Names on a Memorial: Comrades in Vietnam and the Somme
While writing her proposal essay for the Vietnam Veterans Memorial (VVM) competition, Maya Lin was influenced by the Memorial to the Missing of the Somme in Thiepval, France. Designed by architect Edwin Lutyens, this WWI memorial honors 72,000 Britons, Indians and South Africans who went missing from the Somme battlefield, primarily during five months in 1916. The VVM honors 58,000 dead and missing during 20 years from 1956 to 1975. Lin’s essay emphasizes placement of the VVM within the context of the National Mall. I believe she was inspired by Thiepval’s site on a hill overlooking a cemetery. Lutyen’s memorial magnificently overwhelms the French countryside. While the VVM is overwhelming only when you get close to it, Lin’s work tends to be site specific, so it is natural that she would emphasize placement in her essay.
Lutyens’ Thiepval design interweaves six arches on a square of sixteen piers, spanning the length and width of the building. The arches increase in size as they decrease in number. Two north-south arches are intersected by two taller east-west arches, intersected by one even larger north-south arch, and finally intersected by the tallest east-west arch rising almost to the height of the edifice.
The names of the missing are engraved on the 16 piers. They are organized by British Army Order of Precedence, which determines how regiments appear on the parade ground. Within each regiment, names are listed by rank and within each rank, in alphabetical order. Like the VVM, the Thiepval memorial requires an index to locate individual names.
Also like the VVM, the arrangement places comrades close to each other. Prior to Vietnam, military personnel were often mustered into local regiments and sent off to war. In WWI, British towns sacrificed a generation of young men into fighting squads with names like Kensington Battalion and Cheshire Regiment. Organizing the missing of the Somme by unit not only combines those who fought together, but also those who lived together in their civilian towns. Military survivors remember comrades. Townspeople remember neighbors.
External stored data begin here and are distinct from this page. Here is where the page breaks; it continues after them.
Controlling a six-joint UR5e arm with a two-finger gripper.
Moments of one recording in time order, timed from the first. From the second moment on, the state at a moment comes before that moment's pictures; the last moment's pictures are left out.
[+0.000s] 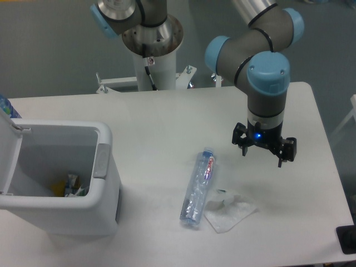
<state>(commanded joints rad) 2.61 -1.94 -1.59 -0.95 1.60 1.09</state>
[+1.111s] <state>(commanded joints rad) 2.51 -2.10 -1.58 -0.79 1.60 0.93</state>
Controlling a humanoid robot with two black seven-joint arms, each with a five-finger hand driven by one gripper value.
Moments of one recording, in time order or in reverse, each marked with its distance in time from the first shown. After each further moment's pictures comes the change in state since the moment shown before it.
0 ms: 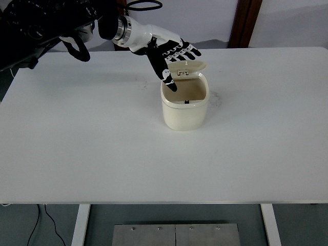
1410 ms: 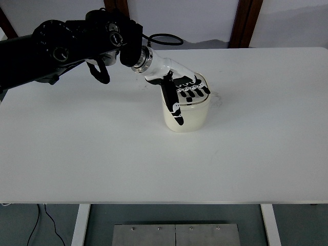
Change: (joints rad) left arm 0.018 -0.064 0.042 -0.109 -0.003 0.004 0.082; right arm 0.000 0.000 0.000 0.000 0.000 0.000 0.000
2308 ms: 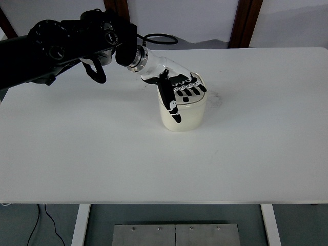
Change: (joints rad) left arm 0.003 0.016 0.004 0.030 -0.063 0.005 -0.002; right arm 0.000 0.000 0.000 0.000 0.000 0.000 0.000
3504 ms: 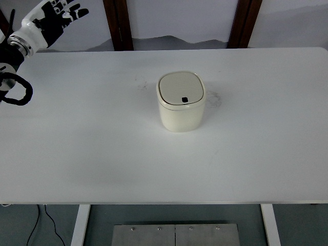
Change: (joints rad) left arm 0.517 0.358 -0.496 0.186 -0.486 0.402 -0.442; right arm 0.000 0.000 0.000 0.000 0.000 0.000 0.000
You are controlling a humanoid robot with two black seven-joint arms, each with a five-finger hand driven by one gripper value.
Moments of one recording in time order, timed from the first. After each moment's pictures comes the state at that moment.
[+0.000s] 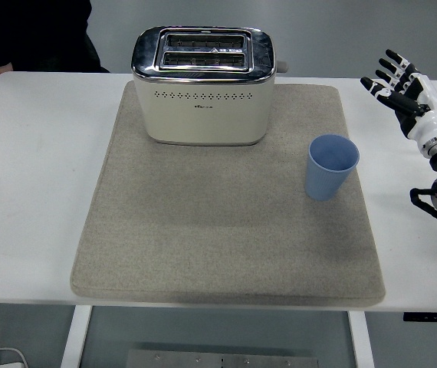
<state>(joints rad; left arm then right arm) -0.05 0.00 -0.04 -0.05 -0.03 -0.13 -0.01 0.80 -0.40 0.59 0.81 -0.31 -0.08 0.41</state>
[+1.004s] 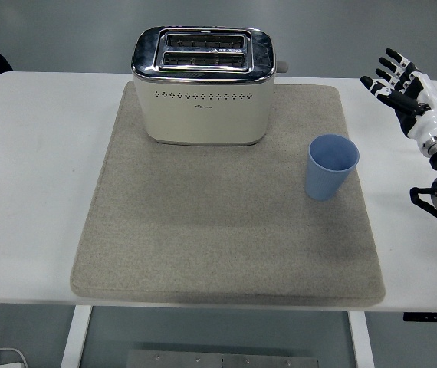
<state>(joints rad) -0.05 0.00 -0.04 -0.06 -0.03 -0.13 -0.01 0.80 -0.40 0.59 0.81 -0.31 -0.08 0.41</state>
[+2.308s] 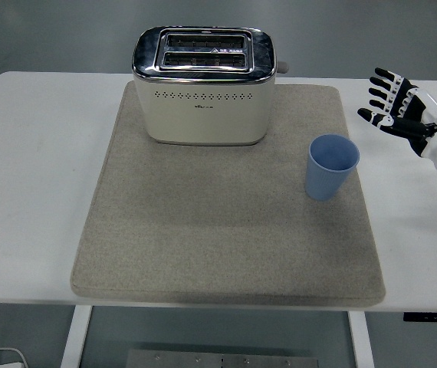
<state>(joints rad) -0.05 0.00 -0.04 -0.06 -0.03 -0.13 -0.01 0.70 -0.62 0.53 1.09 -0.49 -0.03 0.43</state>
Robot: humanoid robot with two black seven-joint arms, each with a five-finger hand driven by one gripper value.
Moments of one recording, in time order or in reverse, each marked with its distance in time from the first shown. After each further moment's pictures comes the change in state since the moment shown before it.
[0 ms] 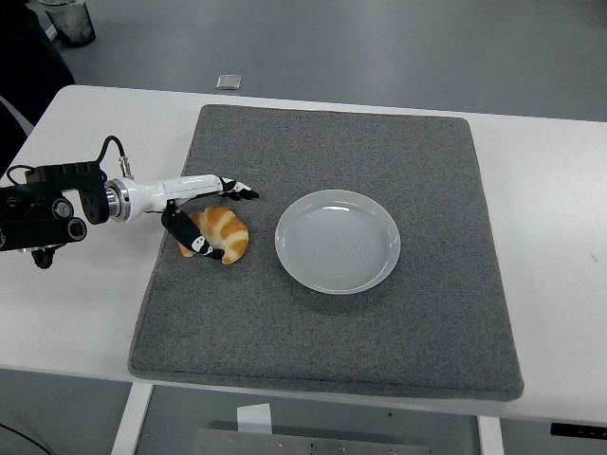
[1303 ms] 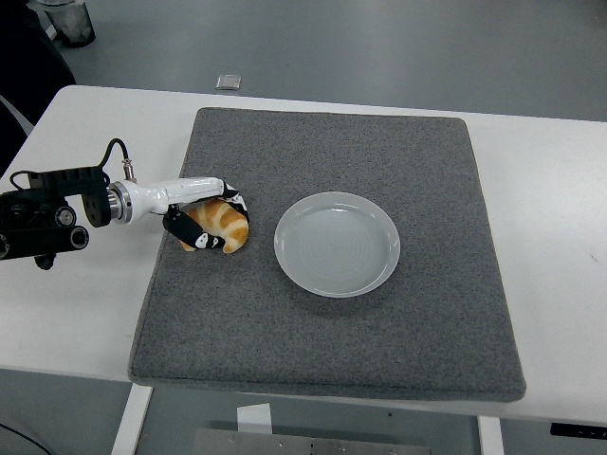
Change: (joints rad) left arm 0.004 -0.008 0.010 0.007 0.085 0.064 -0.014; right arm 0.000 0.000 0.000 0.000 0.000 0.000 0.000
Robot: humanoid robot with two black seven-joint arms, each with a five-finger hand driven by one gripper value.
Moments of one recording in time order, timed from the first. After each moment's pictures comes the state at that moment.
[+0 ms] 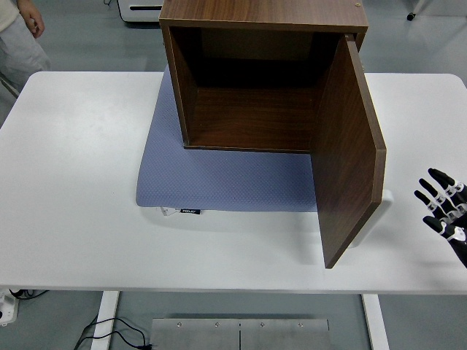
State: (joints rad) left arm 0.17 0.00 -0.17 -0.19 0.09 0.12 -0.04; right arm -0.33 -0.44 1.47 1.57 -0.68 0.43 0.33
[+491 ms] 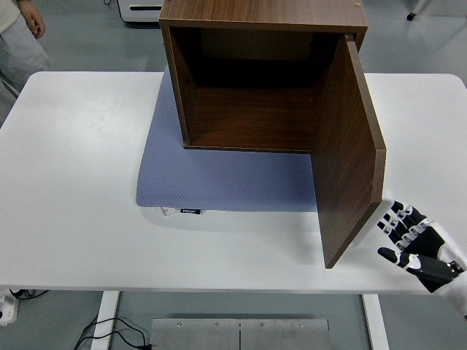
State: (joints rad) left arm 0.17 0.00 -0.17 -0.19 0.09 0.12 -0.04; right arm -0.34 -0.41 1.33 1.60 -0.78 0.44 0.33
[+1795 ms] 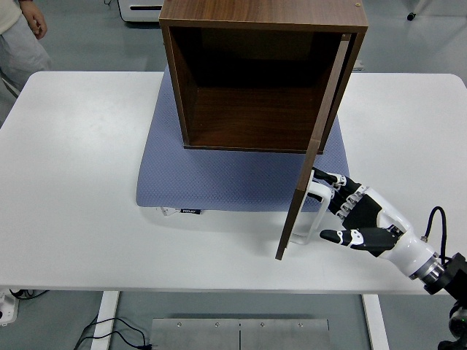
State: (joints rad) left arm 0.17 0.00 -0.17 -0.19 0.09 0.12 -0.04; right arm -0.02 -0.40 1.08 1.57 -0.79 0.44 0.33
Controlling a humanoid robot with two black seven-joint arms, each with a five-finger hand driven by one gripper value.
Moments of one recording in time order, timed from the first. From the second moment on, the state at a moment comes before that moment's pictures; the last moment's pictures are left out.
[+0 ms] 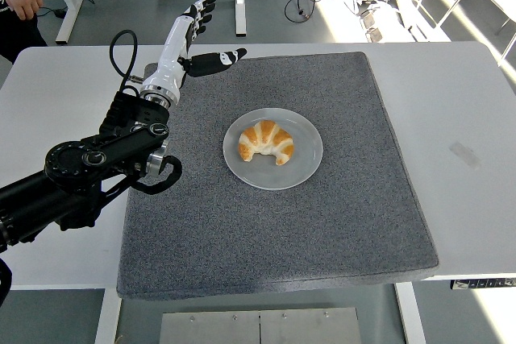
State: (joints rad) left arm -0.93 0.15 -0.41 -0.96 0.53 0.61 -0.32; right arm -0.10 0.00 0.09 0.16 -0.06 0.01 0.35
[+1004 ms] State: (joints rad) left arm -0.78 0.08 -0.85 -0.74 0.11 0.36 -0.50; right arm -0.10 0.00 0.09 0.16 -0.06 0.01 0.35
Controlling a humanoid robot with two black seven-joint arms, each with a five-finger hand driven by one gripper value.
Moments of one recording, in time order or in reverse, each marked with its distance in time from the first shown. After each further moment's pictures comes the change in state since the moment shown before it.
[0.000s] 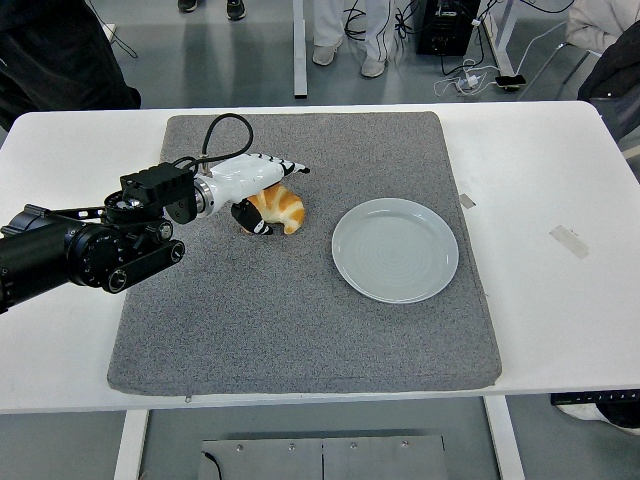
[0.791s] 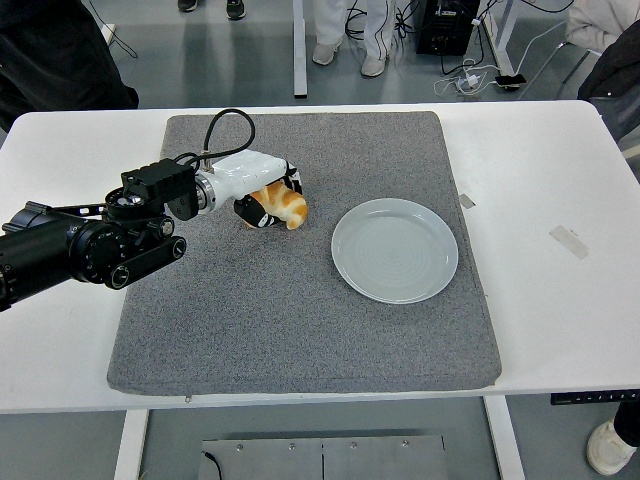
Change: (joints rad) left arm -0.012 -0.010 0.001 0.014 -0.015 0.000 -0.047; right arm 0.000 0.000 0.000 0.000 0.000 0.000 0.000
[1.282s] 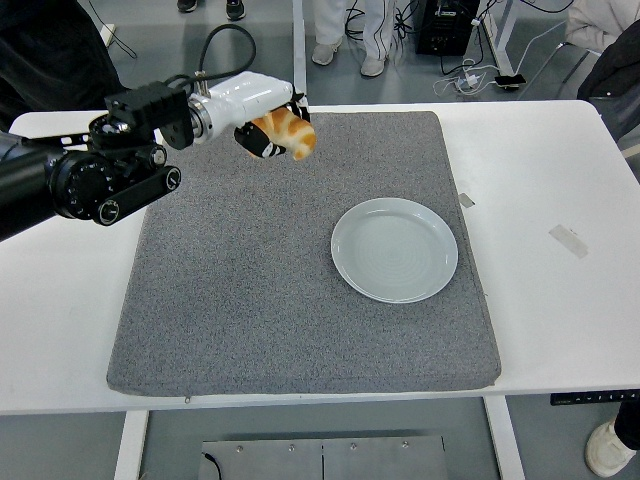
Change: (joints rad) left arm -0.211 0.038 0.000 0.003 -0.054 -0.025 -0.013; right arm 0.000 0.000 0.000 0.000 -0.001 0.000 0.000
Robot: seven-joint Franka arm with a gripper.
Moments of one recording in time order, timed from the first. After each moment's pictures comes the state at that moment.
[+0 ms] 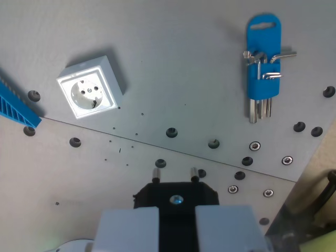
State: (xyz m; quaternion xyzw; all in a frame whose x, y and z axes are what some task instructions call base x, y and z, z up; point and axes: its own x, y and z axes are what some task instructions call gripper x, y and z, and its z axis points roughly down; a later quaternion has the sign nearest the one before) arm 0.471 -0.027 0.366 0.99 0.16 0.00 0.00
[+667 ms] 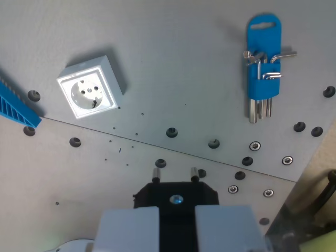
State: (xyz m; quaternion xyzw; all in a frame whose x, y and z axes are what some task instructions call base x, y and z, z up) arm 0.471 -0.027 0.365 0.99 0.16 0.00 0.00
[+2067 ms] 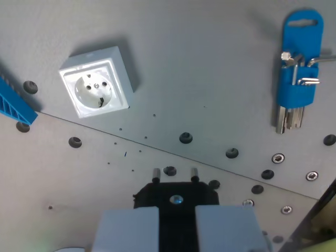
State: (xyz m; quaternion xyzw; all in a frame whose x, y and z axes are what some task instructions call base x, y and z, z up) arm 0.450 -0.005 0.299 0.98 0.20 -0.02 0.00
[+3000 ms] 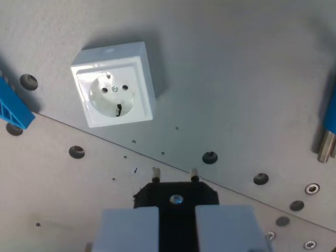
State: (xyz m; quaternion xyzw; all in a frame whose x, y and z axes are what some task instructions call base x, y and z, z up) arm 0.421 0.024 0.229 0.97 0.25 -0.02 0.01
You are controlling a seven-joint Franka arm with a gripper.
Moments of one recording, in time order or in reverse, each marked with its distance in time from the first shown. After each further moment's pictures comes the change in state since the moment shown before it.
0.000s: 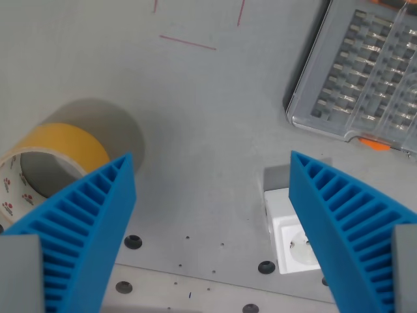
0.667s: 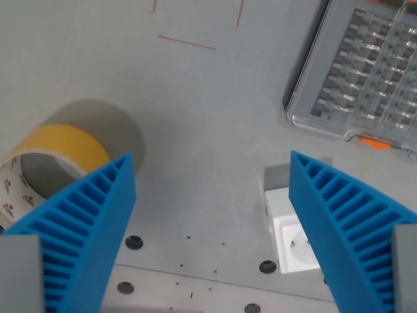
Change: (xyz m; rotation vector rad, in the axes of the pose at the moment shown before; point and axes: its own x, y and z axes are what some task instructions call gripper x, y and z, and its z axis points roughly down) arm 0.000 0.001 0.000 0.000 -0.001 0.013
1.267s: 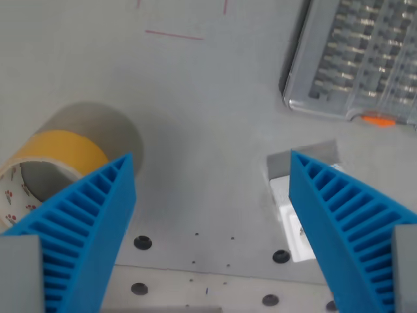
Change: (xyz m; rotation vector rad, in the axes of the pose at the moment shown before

In traditional wars, like WWI, military personnel mustered together and fought together throughout the entire conflict. Survivors returned home at the same time and, if they won, they had a parade. Vietnam changed that. Individuals were sent at different times, stayed for a few years and returned alone. No parade and no comradeship within the entire regiment. Vietnam veterans remember those who served at the same time, not those who served in their unit several years before they arrived. For Vietnam veterans, chronology, not unit, gathers comrades together.
(My thanks to Peter Francis, Media & PR Manager of the Commonwealth War Graves Commission, for his invaluable help in my research on the Thiepval memorial.)